■ **Exercise description**: All of the data below should come back exactly as written, minus its images.

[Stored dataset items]
-- Opening Marker --

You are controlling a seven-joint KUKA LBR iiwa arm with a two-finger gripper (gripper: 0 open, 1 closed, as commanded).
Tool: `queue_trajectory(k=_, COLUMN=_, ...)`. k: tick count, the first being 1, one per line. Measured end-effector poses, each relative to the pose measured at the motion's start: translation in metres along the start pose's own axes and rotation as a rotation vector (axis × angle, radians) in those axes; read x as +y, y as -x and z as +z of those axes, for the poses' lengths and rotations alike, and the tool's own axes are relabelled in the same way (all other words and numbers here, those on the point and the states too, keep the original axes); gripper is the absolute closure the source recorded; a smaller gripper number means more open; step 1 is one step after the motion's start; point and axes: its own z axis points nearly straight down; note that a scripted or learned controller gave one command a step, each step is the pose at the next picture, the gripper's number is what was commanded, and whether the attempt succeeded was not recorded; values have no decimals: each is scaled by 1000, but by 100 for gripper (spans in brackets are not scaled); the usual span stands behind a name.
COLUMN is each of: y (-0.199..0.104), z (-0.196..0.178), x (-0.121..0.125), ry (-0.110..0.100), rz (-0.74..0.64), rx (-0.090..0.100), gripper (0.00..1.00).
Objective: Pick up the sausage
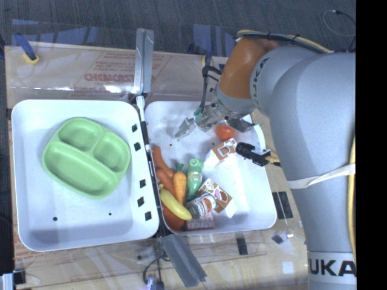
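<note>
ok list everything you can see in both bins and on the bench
green plate: 1, light green with three compartments, in the left bin
left bin: 1, white, left half of the bench
right bin: 1, white, right half of the bench
sausage: 1, orange-red, along the right bin's left wall
carrot: 1, orange, beside the sausage
banana: 1, yellow, near the right bin's front left corner
green bottle: 1, green, middle of the right bin
can: 1, brown and white label, front of the right bin
tomato: 1, red, under the arm's wrist
carton: 1, white and brown, right of the bottle
end effector: 1, grey metal, over the right bin's back part
</note>
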Motion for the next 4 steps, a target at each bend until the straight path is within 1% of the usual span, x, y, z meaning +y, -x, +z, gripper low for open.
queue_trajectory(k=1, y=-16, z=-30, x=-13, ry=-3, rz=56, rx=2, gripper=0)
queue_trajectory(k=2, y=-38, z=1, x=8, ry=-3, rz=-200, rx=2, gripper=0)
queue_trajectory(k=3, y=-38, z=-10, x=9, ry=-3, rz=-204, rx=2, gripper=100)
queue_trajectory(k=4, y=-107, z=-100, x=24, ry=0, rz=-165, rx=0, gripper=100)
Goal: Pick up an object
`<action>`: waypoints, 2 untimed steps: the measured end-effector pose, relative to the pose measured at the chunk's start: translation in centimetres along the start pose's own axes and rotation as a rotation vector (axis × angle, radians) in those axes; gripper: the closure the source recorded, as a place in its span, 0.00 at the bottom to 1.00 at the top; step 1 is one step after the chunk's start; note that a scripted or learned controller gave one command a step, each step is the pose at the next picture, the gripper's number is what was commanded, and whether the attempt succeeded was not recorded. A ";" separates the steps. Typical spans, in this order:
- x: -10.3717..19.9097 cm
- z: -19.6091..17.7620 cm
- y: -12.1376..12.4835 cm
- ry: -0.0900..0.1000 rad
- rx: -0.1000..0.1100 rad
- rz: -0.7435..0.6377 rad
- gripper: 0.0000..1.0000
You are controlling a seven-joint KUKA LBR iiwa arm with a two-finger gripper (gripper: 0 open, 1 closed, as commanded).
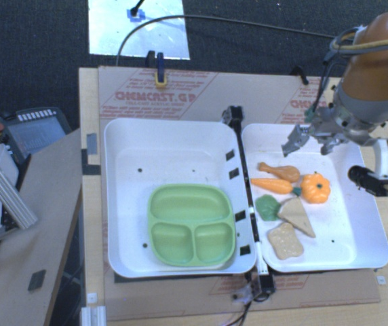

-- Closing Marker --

■ **Solution to the problem**:
You are controlling a seven-joint KUKA LBR iiwa arm with a two-finger gripper (gripper: 0 open, 1 closed, as commanded).
Tool: `queue_trajectory(k=_, COLUMN=_, ...)`. k: tick count, the first being 1, one per line. Measured end-effector poses, each relative to the pose measured at the motion's start: translation in metres along the start pose's own axes and rotation as a rotation vector (axis × angle, radians) in those axes; read x as +y, y as -x and z as +z of those axes, for the poses' lengths and rotations alike, and the tool's own axes are relabelled in the same way (all other words and numbers here, those on the point and the states too, keep the original axes); gripper is the absolute closure the source recorded; a smaller gripper number means more open; step 1 is one step after the motion's start; point and axes: its own z axis points nearly straight down; note that a scripted or learned controller gave one command a step, each step is the pose at the next picture, the gripper's number is what was commanded, and whether the attempt succeeded was not recorded; values have no decimals: each is scaled by 1000, but by 100 for gripper (spans in brackets are not scaled); the usual span stands behind a name.
COLUMN is each of: y (-0.199..0.104), z (-0.196..0.178), x (-0.121..0.125), ry (-0.110..0.100), rz (-0.74..0.64), rx (-0.090..0.100), gripper (0.00..1.00).
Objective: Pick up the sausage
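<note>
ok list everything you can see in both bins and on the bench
green plate: 1, light green with three compartments, in the left bin
left bin: 1, white, left half of the bench
right bin: 1, white, right half of the bench
sausage: 1, orange-red, along the right bin's left wall
carrot: 1, orange, beside the sausage
banana: 1, yellow, near the right bin's front left corner
green bottle: 1, green, middle of the right bin
can: 1, brown and white label, front of the right bin
tomato: 1, red, under the arm's wrist
carton: 1, white and brown, right of the bottle
end effector: 1, grey metal, over the right bin's back part
</note>
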Motion for the next 4 steps, a target at each bend until the straight path is within 1% of the usual span, x, y, z meaning +y, -x, +z, gripper low for open.
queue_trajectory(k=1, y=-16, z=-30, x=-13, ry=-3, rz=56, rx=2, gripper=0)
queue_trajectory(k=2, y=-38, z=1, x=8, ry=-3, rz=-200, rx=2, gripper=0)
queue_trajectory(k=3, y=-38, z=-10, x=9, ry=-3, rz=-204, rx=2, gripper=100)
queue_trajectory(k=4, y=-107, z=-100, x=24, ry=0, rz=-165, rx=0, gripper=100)
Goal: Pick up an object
`<action>`: waypoints, 2 untimed steps: the measured end-effector pose, relative to the pose measured at the chunk's start: translation in centimetres along the start pose's own axes and rotation as a rotation vector (axis × angle, radians) in those axes; gripper: the closure the source recorded, as a place in its span, 0.00 at the bottom to 1.00 at the top; step 1 is one step after the chunk's start; note that a scripted or learned controller gave one command a step, each step is the pose at the next picture, the gripper's number is what was commanded, and whether the attempt succeeded was not recorded. A ";" separates the steps. Typical spans, in this order:
- x: -10.3717..19.9097 cm
- z: -19.6091..17.7620 cm
- y: -12.1376..12.4835 cm
- ry: -0.0900..0.1000 rad
- rx: -0.1000..0.1100 rad
- rz: -0.7435..0.6377 rad
- gripper: 0.0000..1.0000
You are controlling a seven-joint KUKA LBR iiwa arm with a two-finger gripper (gripper: 0 open, 1 closed, as commanded).

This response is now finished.